Where in the records does the word "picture" appear? Copy each line that holds it.

START THE RECORDS

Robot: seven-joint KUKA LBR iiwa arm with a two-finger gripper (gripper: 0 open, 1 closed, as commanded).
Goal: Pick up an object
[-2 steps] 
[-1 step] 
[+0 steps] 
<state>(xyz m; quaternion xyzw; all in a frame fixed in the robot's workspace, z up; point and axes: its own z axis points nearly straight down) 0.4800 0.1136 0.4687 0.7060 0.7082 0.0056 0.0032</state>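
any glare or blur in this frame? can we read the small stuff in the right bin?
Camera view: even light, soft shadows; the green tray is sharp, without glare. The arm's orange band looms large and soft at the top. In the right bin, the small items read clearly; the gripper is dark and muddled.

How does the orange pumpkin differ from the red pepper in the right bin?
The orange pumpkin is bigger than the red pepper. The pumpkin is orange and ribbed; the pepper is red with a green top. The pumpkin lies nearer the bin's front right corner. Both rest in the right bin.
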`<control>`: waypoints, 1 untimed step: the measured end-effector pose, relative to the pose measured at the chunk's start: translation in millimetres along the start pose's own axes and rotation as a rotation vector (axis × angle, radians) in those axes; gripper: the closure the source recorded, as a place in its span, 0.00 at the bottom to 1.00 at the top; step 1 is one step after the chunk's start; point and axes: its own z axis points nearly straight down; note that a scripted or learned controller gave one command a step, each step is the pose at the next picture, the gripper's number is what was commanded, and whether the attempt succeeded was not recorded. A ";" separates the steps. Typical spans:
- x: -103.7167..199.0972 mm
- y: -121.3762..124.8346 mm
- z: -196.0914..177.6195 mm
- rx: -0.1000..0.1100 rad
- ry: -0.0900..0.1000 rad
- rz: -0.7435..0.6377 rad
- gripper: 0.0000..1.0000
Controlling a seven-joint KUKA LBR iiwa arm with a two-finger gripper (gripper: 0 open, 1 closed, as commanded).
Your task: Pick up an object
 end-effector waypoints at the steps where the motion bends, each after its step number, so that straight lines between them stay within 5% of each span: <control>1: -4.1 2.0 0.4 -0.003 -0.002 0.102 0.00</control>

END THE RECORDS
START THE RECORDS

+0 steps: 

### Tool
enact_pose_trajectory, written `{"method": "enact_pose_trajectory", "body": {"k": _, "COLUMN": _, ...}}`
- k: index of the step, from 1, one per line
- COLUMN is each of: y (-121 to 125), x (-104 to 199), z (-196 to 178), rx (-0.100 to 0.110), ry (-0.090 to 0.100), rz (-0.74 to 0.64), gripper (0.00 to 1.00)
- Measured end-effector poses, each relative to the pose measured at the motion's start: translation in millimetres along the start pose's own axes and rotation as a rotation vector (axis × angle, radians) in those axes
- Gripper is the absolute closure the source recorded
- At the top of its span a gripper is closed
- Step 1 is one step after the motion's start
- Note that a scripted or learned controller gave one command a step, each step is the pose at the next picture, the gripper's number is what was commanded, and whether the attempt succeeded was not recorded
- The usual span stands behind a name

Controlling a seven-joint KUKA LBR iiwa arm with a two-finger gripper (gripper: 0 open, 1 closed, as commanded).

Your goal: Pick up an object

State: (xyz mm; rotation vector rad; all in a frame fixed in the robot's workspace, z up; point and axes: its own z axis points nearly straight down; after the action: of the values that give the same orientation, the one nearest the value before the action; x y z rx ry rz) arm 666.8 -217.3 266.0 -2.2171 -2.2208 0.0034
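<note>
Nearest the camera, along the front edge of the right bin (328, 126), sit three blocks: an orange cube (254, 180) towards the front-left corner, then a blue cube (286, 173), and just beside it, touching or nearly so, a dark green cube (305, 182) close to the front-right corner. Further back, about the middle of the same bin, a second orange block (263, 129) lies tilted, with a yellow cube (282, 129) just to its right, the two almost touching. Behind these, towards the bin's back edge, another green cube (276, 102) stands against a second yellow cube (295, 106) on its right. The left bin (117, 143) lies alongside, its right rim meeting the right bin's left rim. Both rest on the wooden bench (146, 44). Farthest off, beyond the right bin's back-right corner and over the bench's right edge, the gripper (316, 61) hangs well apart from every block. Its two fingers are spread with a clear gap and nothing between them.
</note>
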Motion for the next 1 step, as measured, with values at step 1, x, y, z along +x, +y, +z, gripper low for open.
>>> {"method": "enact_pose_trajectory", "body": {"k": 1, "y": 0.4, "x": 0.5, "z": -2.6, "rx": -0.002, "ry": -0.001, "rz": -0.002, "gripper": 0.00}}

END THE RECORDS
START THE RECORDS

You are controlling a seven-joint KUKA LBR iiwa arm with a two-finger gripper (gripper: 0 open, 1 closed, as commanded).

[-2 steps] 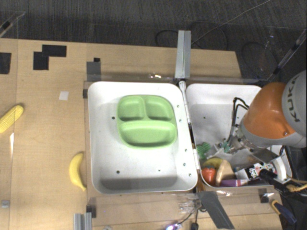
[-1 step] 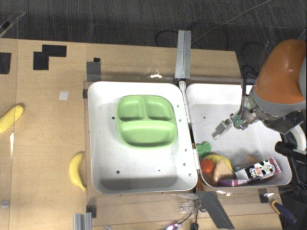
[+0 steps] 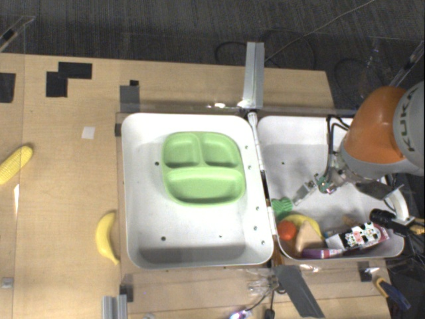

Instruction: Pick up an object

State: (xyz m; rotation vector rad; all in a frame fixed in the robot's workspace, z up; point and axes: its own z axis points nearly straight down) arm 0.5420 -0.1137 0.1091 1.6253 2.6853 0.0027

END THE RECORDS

» **EXPECTED OUTPUT**
`<control>`: waypoints, 1 untimed step: the measured end-effector pose, relative to the pose measured at the chunk's start: translation in millimetres along the start pose's own axes and rotation as a rotation vector (axis × angle, radians) in those axes; gripper: the closure the source recorded, as a place in its span, 0.00 at the bottom to 1.00 at the top; step 1 is one step after the chunk's start; point and axes: its own z axis points nearly straight down; note that a scripted or learned controller gave one command a step, each step is the pose at the next picture, the gripper's number is what was commanded, and whether the attempt succeeded was not recorded. A ";" separates the steps. Typical spans:
- Note that a scripted or learned controller gave one command a step, each step is the pose at the next picture, the gripper's number is what was commanded, and whether the attempt succeeded was not recorded

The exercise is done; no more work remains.